October 25, 2016

American Patchwork Quilts

For years, I’ve had a minor interest in American Patchwork Quilts, since finding one bundled up in the back of an old barn sale. It was about $20, so I felt like I didn’t have much to lose if I bought it. When I got home, I consulted some of my old Martha Stewart Magazines (this was in the pre-Google days!) who had consulted specialist, Laura Fisher, to see how to wash it.

image(Totally irrelevant, but you can see the detail of a quilt that Figgy’s on!)

The basic recommendation was to soak it in the bathtub to remove the surface dirt and continually change to water until it ran clean. I was then able to lay it in the back yard to begin the drying process, and after it was almost dry, I hung it on the clothes line. The quilt was white with huge green, orange and pink tulips on it. I loved it.

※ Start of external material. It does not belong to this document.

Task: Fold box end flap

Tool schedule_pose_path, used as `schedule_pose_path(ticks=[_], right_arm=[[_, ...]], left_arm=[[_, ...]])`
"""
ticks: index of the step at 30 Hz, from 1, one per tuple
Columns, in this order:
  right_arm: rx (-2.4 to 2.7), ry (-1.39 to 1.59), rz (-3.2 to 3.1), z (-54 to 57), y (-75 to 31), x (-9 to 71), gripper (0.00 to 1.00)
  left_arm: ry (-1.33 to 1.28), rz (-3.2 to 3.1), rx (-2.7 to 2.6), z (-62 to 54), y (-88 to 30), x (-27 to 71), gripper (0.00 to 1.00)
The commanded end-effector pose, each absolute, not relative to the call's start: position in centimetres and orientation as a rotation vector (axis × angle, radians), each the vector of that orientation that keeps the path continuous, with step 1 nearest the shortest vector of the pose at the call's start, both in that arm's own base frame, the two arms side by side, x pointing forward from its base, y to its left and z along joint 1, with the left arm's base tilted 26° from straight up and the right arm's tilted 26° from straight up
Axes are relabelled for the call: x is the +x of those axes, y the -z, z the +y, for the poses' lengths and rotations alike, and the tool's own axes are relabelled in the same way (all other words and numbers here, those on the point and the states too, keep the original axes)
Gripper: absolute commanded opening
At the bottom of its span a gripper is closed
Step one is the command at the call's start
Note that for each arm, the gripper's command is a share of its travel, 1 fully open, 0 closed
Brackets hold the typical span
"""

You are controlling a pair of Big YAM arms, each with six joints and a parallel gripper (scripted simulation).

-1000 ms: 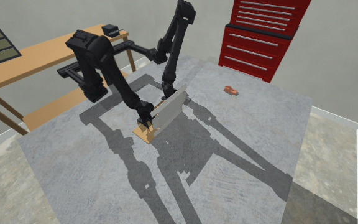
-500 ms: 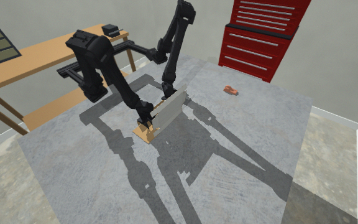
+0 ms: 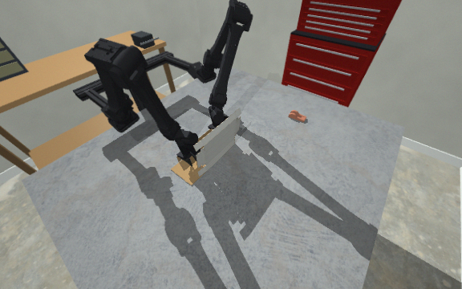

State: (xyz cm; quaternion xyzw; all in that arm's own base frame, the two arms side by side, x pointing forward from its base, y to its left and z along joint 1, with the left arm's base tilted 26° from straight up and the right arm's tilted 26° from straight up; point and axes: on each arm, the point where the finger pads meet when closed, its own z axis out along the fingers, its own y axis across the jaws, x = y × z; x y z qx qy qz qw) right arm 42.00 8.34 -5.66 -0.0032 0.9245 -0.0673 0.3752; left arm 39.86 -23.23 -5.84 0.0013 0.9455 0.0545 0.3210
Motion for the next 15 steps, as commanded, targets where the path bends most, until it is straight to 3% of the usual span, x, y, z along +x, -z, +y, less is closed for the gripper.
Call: schedule_pose_path(ticks=[1,15], right_arm=[[0.005,0.201,2.433,7.2,8.1,41.9,0.43],[0.005,0.201,2.433,7.2,8.1,41.9,0.43]], left_arm=[[-0.186,2.497,-0.018,-21.6,7.1,40.5,0.00],[-0.186,2.497,-0.018,-22.8,7.2,40.6,0.00]])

That was about 20+ years ago, and I find that I am still buying American quilts and use them in my everyday life, not, unfortunately, giving any thought to their value. The white star quilt that shaggy Figgy is sitting on is now her bed and she loves it. The stars were rather worn out, so I didn’t feel too bad about using it for her. image

One of the first things I made when I taught myself to sew about six years ago, was a patchwork quilt in no discernable pattern. I figured it would help me learn to sew in straight lines. I backed the patchwork with a cozy fleece and still use it today, as evidenced by this image from a year ago, while I had Halas the Brown Dog, staying at my house.image

I am pretty casual about chucking the quilts into the washing machine and then hanging them out to dry in the sun and the breeze. This weekend was a perfect time to do that, so out they went!


One of the things I love about these old quilts is how they change as you move closer to them, and then step back to get another perspective. image

The perspective above looks totally different than the one below.image

The workmanship is amazing, and since I got this one at an auction in Southern Pennsylvania, I have a suspicion that it was made by an Amish woman or girl. image

I know that they’re not the rage like they were 25 years ago, when Ralph Lauren cornered the market on them, but they’re such an American icon.

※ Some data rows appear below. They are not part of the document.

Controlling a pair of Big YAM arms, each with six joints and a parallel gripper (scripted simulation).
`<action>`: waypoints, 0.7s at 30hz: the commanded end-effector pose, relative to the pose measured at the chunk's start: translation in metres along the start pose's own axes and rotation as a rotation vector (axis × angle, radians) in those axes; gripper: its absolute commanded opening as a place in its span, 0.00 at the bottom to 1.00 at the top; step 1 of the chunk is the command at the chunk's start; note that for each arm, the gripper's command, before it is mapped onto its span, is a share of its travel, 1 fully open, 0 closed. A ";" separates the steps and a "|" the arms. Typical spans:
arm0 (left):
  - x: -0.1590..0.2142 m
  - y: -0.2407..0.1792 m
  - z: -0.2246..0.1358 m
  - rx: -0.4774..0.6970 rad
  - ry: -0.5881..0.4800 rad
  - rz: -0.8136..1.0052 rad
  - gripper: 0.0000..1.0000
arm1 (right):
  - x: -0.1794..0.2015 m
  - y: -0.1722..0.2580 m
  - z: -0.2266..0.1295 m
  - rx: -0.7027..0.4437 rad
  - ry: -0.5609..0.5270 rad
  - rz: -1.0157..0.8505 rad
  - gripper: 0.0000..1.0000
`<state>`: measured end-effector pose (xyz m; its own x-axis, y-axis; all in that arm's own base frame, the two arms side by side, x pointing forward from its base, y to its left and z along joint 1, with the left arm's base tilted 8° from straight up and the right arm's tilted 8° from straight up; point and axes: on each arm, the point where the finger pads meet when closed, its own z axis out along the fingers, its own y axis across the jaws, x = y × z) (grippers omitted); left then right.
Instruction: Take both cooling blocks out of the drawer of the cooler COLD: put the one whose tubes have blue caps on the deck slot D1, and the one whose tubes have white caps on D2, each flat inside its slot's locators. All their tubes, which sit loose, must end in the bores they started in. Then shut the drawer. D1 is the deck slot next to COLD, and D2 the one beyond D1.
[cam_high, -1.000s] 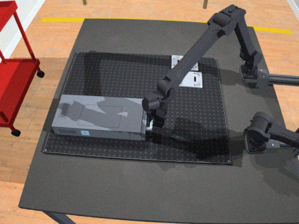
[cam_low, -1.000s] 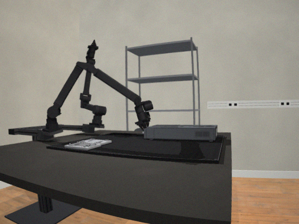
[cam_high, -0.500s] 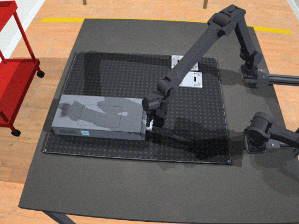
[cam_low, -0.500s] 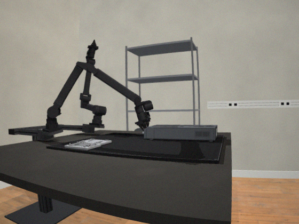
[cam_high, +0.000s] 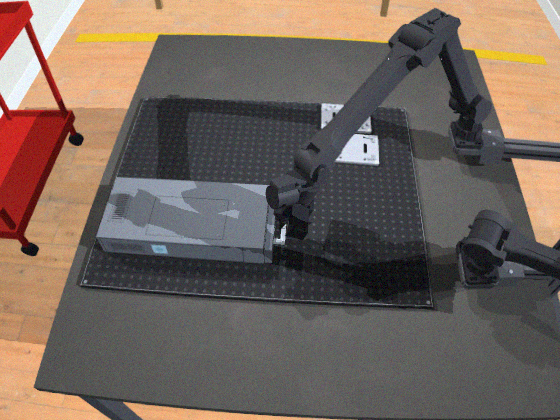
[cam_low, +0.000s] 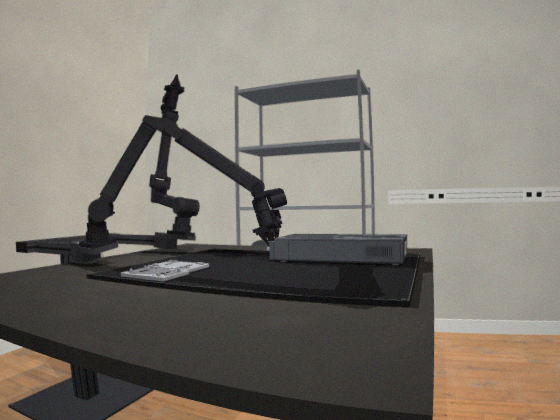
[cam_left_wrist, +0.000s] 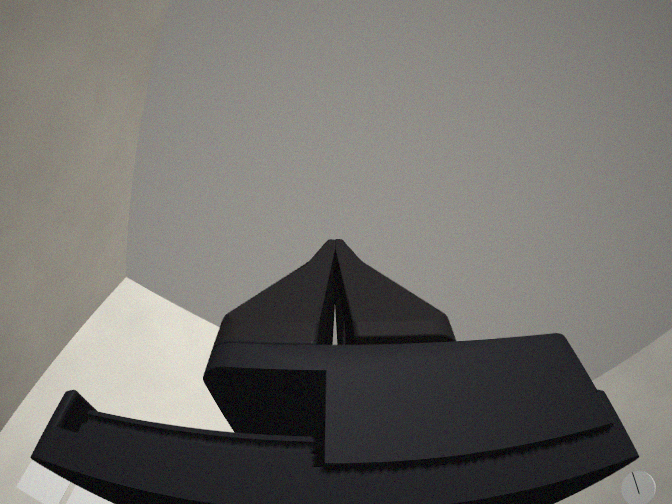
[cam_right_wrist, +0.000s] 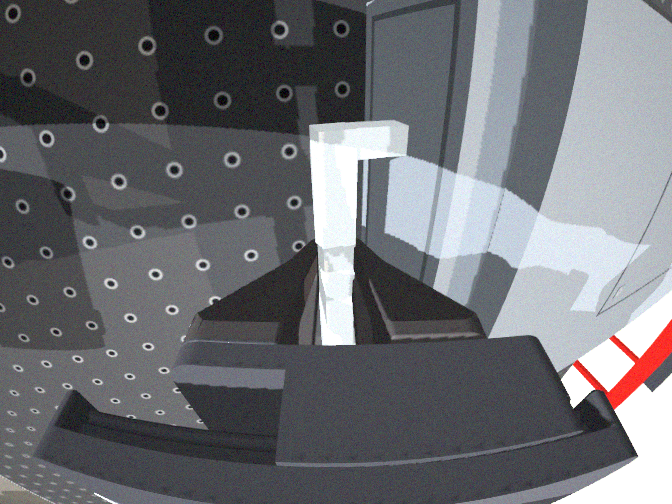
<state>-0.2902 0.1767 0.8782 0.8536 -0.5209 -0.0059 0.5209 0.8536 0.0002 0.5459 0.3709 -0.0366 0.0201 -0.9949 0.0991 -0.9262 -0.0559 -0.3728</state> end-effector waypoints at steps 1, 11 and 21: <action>0.023 -0.002 0.008 0.001 0.034 0.008 0.00 | -0.010 0.021 -0.027 -0.016 -0.002 -0.006 0.00; 0.023 -0.002 0.008 0.001 0.034 0.008 0.00 | -0.010 0.031 -0.029 -0.016 -0.002 -0.006 0.00; 0.023 -0.002 0.008 0.001 0.034 0.008 0.00 | -0.010 0.042 -0.032 -0.017 -0.003 -0.006 0.00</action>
<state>-0.2902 0.1767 0.8782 0.8536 -0.5209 -0.0059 0.5209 0.8536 0.0002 0.5309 0.3703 -0.0377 0.0222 -0.9947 0.1000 -0.9256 -0.0582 -0.3740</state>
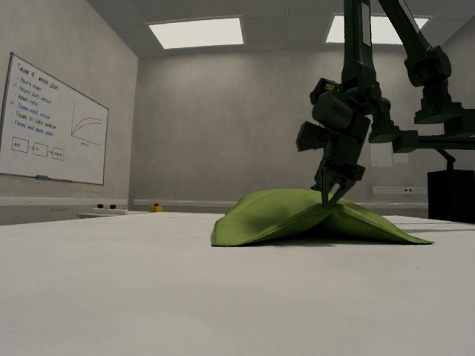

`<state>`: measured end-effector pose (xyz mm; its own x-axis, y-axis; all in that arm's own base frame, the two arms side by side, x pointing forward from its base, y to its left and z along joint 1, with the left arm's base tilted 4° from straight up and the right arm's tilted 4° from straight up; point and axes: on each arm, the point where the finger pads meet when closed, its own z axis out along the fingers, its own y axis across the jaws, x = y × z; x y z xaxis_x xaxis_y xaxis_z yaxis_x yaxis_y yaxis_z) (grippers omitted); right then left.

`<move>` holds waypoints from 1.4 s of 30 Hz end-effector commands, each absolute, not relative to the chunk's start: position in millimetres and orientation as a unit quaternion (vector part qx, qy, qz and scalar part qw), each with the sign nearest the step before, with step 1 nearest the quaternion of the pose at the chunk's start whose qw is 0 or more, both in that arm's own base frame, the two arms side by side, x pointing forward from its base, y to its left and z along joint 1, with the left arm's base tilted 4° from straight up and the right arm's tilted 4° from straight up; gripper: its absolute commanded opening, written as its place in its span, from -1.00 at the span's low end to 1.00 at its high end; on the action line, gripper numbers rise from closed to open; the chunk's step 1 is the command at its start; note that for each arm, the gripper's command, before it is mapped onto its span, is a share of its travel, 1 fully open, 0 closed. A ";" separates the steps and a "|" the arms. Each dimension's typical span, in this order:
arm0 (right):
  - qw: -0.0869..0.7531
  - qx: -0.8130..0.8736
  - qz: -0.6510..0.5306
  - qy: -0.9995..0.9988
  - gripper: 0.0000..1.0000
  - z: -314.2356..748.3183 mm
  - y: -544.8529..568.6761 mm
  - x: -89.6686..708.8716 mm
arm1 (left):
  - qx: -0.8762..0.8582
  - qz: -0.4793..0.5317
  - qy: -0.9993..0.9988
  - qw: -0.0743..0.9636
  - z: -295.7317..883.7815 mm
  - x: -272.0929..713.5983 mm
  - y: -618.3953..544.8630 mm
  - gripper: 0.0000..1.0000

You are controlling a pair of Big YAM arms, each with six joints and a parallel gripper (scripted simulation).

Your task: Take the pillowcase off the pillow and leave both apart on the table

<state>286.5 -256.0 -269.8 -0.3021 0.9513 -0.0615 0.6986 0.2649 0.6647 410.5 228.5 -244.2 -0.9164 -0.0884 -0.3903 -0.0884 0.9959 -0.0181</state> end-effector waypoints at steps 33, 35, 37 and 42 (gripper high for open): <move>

I am in major de-accessioning mode and these and others (except my beginning sewing project) will be on my Etsy shop within the next week or so. imageRegardless of that, I have my eye on one at a local auction that just has me swooning! Killer shade of yellow!


  1. Just in case no one has mentioned it to you today, you're awesome.

  2. They really are works of art and those dogs are too! x

  3. at the great estate sale I went to this weekend there was a beautiful old quilt and no one was buying it! didn't have a price tag but I was tempted but doesn't really fit our house. I feel rather guilty for selling 3 antique quilts my great-grandmother made 80 years ago on ebay..but no one wanted them in my family and I made around $900 per quilt (amazing!) that went towards my first condo. I do still have a quilt my mom made for me when I was around 10 years old that was always on my bed as a child -all red, white, and blue!

  4. I am fascinated by the stories behind each handmade quilt. I have many quilts made by my Mother, both Grandmothers, and Aunts. My Mother's quilting was always 12 stitches to the inch and her stories of quilting circles brought me cherished memories of fellowship around each painstakingly created masterpiece. She left us this year at age 102 and I treasure these reminders of a life well lived. I showcase them in my home on a rotating basis and remember funny and poignant times from their time spent together creating works from the heart.

  5. Please explain the statement ...25 years ago when Ralph Lauren cornered the market on them.... such an American Icon... Do you mean he has a vast collection of Early American handmade quilts or ...? As I type this 25 years ago seems like yesterday. Perhaps I am slow to follow trends because I stick with what I like. Yes, I have made a few quilts myself, the tops look like quilts but the small hand stitched quilted patterns not so much. I tied my blocks with embroidery thread, a short cut yes, but it got the piece on the bed! Incidentally the hexagon quilt, the lone star quilt= o my goodness - each labor intensive -- unless one had a rotary cutter, had researched time saving piecing techniques and followed an assembly line, daily goal setting I am getting a head ache thinking about it. but it can be fun. I have a quilt that failed the test of time and is currently safety pinned together awaiting me to learn where to start quilting. the center , the edge , work from the middle out, I am stuck and it is there --I see it each day bahahahaha Back to Ralph, the linens he sold were made Overseas were they not????

  6. Dear Meg. I know you are busy so I looked into this dead quilt upcycle Ralph Lauren controversy. Found an MFA thesis by McCormick, grad student, and have learned a great deal of background on the quilt TOPic.
    And yes they were Handmade in the USA. It even included some images from the National Archives of quilt use during the depression Fascinating material to read. You have a piece of Americana there sweetie!